### Problem statement
Return every line from the records below that has the word "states".

### Records for the exercise
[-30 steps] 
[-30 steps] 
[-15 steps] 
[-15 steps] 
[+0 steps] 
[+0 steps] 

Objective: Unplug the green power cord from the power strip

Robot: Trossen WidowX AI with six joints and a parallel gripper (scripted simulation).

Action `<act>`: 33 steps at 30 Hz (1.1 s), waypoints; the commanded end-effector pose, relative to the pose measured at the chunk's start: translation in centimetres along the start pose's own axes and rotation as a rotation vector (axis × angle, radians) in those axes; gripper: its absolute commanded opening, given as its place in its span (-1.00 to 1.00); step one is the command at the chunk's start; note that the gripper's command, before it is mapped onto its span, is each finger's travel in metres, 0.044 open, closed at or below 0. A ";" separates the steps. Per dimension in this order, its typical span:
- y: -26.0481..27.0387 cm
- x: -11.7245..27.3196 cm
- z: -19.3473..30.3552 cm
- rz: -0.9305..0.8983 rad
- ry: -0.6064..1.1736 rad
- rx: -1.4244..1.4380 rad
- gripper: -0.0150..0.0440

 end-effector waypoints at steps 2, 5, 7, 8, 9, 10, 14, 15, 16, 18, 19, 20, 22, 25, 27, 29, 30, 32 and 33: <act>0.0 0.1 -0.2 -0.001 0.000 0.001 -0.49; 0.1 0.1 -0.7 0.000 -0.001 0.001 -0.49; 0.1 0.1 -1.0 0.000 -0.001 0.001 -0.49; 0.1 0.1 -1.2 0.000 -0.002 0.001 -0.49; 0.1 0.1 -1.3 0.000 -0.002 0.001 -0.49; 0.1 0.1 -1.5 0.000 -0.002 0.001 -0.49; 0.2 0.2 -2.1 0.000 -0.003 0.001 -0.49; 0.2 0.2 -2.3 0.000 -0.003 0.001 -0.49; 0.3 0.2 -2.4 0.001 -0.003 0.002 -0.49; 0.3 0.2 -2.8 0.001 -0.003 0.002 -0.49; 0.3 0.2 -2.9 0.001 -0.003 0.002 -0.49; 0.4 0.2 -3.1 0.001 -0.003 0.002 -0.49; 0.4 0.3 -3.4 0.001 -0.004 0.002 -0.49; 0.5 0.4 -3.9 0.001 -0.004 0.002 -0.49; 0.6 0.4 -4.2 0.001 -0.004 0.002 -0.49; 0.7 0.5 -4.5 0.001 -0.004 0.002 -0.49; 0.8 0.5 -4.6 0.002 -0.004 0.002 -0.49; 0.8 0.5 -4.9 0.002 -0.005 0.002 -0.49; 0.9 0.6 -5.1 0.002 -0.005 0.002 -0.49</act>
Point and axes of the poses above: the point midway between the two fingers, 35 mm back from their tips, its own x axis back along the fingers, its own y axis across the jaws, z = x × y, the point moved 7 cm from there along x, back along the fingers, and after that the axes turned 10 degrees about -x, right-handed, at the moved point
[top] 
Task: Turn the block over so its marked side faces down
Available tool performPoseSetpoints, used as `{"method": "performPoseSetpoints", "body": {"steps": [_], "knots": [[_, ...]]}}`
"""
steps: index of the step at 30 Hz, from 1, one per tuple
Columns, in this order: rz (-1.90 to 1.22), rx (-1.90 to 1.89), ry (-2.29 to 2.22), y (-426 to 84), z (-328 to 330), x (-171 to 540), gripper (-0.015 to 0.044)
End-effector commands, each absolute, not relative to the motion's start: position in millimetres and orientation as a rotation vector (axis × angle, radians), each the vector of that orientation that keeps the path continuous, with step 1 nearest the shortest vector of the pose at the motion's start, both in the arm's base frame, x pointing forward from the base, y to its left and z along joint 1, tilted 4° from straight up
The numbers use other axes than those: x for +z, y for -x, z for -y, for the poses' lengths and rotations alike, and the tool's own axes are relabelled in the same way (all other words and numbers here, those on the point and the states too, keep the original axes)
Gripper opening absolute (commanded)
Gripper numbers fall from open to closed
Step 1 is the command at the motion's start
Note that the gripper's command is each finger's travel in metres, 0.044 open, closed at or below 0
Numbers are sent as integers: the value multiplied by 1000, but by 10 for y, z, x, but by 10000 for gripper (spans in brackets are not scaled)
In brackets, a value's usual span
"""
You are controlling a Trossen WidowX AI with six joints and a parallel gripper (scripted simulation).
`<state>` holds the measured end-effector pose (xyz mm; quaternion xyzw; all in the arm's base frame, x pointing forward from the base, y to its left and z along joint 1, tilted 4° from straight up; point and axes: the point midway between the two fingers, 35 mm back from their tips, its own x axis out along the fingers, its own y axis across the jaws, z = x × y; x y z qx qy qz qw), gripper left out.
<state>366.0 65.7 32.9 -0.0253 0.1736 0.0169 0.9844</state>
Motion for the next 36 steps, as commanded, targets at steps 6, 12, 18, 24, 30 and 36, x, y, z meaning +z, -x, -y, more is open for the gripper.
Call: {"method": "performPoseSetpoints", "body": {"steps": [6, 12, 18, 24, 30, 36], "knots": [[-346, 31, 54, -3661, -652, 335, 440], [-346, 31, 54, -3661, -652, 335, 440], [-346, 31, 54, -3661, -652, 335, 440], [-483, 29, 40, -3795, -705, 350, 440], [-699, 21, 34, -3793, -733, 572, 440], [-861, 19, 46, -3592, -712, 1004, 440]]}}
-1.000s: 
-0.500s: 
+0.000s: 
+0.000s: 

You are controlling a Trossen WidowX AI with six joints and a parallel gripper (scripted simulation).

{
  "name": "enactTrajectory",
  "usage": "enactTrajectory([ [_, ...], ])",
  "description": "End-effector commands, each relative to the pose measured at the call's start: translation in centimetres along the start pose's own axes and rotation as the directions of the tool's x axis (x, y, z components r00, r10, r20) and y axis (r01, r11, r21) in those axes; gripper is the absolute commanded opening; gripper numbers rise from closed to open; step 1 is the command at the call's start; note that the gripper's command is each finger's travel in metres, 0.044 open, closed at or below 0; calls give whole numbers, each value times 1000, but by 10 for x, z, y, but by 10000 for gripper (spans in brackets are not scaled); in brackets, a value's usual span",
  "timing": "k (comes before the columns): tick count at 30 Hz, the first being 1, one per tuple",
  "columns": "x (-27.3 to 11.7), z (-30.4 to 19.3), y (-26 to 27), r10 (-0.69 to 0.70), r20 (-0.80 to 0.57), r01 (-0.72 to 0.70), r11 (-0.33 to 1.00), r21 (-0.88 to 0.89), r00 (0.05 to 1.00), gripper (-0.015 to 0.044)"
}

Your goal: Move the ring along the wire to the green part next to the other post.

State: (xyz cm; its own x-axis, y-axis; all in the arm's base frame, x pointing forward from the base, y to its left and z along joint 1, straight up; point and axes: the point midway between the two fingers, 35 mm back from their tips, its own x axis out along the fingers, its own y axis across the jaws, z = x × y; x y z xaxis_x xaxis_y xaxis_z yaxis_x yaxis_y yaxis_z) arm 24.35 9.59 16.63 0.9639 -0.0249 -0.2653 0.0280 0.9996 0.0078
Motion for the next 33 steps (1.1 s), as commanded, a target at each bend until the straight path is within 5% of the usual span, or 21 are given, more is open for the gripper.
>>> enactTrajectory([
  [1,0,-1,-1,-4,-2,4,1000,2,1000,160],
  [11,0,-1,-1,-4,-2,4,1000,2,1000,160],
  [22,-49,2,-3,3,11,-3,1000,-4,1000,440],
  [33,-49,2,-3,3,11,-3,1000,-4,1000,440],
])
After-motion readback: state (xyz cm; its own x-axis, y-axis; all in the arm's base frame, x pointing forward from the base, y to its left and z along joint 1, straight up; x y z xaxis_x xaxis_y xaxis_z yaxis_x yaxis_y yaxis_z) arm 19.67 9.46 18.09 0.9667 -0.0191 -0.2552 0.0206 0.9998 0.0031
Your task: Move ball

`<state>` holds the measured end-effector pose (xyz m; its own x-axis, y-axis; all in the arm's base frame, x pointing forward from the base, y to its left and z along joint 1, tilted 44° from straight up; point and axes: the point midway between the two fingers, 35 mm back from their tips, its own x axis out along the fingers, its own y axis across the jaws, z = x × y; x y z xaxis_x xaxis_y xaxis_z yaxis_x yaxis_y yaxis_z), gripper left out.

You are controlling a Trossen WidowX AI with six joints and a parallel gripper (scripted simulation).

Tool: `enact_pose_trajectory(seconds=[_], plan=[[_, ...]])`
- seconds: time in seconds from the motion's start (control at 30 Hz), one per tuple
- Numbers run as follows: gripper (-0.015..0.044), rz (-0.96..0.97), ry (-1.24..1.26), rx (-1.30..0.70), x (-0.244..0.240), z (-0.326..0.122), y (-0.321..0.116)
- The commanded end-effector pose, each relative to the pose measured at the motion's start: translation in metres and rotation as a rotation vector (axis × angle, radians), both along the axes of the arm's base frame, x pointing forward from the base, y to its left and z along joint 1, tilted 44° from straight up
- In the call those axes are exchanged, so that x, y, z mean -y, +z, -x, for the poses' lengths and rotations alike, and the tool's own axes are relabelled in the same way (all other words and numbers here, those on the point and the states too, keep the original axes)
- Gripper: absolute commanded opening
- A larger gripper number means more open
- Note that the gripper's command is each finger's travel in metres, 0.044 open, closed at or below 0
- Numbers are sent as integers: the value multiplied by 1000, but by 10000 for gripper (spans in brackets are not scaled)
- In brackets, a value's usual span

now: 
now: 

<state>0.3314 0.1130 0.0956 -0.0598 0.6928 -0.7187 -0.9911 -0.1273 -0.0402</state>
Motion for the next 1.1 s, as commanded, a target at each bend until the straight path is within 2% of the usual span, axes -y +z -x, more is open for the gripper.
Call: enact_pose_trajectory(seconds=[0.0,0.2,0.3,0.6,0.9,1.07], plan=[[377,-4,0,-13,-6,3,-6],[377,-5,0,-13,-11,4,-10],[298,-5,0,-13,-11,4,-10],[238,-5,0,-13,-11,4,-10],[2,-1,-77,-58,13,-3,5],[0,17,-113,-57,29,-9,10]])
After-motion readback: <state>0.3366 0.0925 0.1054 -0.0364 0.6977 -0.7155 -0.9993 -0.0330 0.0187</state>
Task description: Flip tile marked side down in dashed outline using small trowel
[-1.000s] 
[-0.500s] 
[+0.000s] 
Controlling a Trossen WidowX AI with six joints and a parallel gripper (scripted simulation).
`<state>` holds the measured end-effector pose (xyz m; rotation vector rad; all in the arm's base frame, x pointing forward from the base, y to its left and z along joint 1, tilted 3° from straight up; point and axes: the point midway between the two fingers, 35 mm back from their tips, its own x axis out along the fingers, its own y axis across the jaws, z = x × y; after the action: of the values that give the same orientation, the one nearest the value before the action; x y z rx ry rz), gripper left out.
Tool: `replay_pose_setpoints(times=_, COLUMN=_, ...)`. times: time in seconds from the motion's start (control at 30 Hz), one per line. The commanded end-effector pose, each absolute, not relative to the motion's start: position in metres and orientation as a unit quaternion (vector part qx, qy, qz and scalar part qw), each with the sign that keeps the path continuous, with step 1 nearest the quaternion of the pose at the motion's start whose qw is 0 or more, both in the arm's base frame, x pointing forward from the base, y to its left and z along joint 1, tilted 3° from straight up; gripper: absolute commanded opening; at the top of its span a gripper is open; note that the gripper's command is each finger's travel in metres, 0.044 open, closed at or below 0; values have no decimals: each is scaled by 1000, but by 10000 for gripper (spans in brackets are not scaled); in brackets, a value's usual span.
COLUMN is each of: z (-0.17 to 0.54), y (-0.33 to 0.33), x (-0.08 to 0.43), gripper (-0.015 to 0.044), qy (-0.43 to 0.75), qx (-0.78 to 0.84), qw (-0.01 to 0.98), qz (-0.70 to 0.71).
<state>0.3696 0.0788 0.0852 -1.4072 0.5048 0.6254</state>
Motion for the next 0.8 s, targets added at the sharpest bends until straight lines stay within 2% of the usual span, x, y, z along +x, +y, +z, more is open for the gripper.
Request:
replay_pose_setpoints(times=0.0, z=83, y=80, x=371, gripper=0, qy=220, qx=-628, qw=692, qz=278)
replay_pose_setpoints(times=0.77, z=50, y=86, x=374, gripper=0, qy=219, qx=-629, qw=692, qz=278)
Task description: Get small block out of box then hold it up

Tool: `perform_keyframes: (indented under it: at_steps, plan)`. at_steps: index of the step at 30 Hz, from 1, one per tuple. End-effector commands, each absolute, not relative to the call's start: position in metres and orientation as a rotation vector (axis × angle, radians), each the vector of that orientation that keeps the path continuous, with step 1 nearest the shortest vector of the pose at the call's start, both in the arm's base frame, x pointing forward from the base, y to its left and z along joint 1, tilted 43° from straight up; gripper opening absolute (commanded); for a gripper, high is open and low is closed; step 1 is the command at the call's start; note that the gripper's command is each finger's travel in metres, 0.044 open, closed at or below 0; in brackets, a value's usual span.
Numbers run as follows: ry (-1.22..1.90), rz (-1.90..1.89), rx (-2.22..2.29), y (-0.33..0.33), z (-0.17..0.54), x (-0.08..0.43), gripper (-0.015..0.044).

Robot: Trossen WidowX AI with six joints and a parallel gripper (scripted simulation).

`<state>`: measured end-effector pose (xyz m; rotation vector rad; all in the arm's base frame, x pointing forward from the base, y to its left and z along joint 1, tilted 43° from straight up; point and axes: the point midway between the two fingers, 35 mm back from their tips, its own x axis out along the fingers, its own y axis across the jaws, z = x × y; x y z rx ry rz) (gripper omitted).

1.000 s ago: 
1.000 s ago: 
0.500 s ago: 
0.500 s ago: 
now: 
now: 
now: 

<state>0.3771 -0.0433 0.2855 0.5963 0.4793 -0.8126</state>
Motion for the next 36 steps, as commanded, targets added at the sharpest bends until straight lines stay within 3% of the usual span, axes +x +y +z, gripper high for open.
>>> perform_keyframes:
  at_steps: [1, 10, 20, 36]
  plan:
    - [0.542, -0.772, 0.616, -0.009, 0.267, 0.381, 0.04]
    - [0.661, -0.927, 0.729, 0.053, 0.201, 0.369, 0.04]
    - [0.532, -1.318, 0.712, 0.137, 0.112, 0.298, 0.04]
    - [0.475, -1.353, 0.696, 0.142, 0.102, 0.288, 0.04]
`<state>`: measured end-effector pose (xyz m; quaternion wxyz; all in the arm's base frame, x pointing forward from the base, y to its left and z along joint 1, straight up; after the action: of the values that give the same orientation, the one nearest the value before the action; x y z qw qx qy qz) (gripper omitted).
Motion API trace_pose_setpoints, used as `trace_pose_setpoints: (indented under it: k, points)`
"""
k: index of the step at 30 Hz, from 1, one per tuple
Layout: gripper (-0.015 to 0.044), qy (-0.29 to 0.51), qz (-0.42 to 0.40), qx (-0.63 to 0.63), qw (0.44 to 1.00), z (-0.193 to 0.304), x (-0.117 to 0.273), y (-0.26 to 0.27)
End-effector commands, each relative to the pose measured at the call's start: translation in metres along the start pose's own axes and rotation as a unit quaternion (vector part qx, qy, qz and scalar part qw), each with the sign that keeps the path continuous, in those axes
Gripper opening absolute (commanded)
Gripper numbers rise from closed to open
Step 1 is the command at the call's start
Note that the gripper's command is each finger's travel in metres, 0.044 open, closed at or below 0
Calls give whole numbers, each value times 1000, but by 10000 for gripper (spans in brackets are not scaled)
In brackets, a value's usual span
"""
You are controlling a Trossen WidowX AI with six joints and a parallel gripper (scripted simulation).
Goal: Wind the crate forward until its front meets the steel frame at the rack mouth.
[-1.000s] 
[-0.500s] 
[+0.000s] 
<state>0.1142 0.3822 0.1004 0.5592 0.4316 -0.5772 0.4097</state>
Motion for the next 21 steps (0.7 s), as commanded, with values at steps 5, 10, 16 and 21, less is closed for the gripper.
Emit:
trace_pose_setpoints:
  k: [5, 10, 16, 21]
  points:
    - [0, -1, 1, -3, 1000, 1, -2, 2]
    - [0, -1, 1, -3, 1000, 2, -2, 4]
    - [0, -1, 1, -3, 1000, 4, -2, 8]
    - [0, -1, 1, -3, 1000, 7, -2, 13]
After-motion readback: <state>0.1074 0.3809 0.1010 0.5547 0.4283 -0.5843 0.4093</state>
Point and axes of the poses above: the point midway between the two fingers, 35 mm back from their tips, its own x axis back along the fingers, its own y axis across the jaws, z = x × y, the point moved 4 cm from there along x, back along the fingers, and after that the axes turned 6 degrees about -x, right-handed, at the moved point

### Solution
The numbers use other axes than those: x for +z, y for -x, z for -y, for the poses' lengths and rotations alike, and the tool's own axes are relabelled in the same way (all other words and numbers here, those on the point and the states too, keep the original axes)
- In the call those axes are exchanged, so that x, y, z mean -y, +z, -x, for the poses' lengths and rotations alike, and the tool's own axes are relabelled in the same way (all other words and numbers here, those on the point and the states too, keep the original axes)

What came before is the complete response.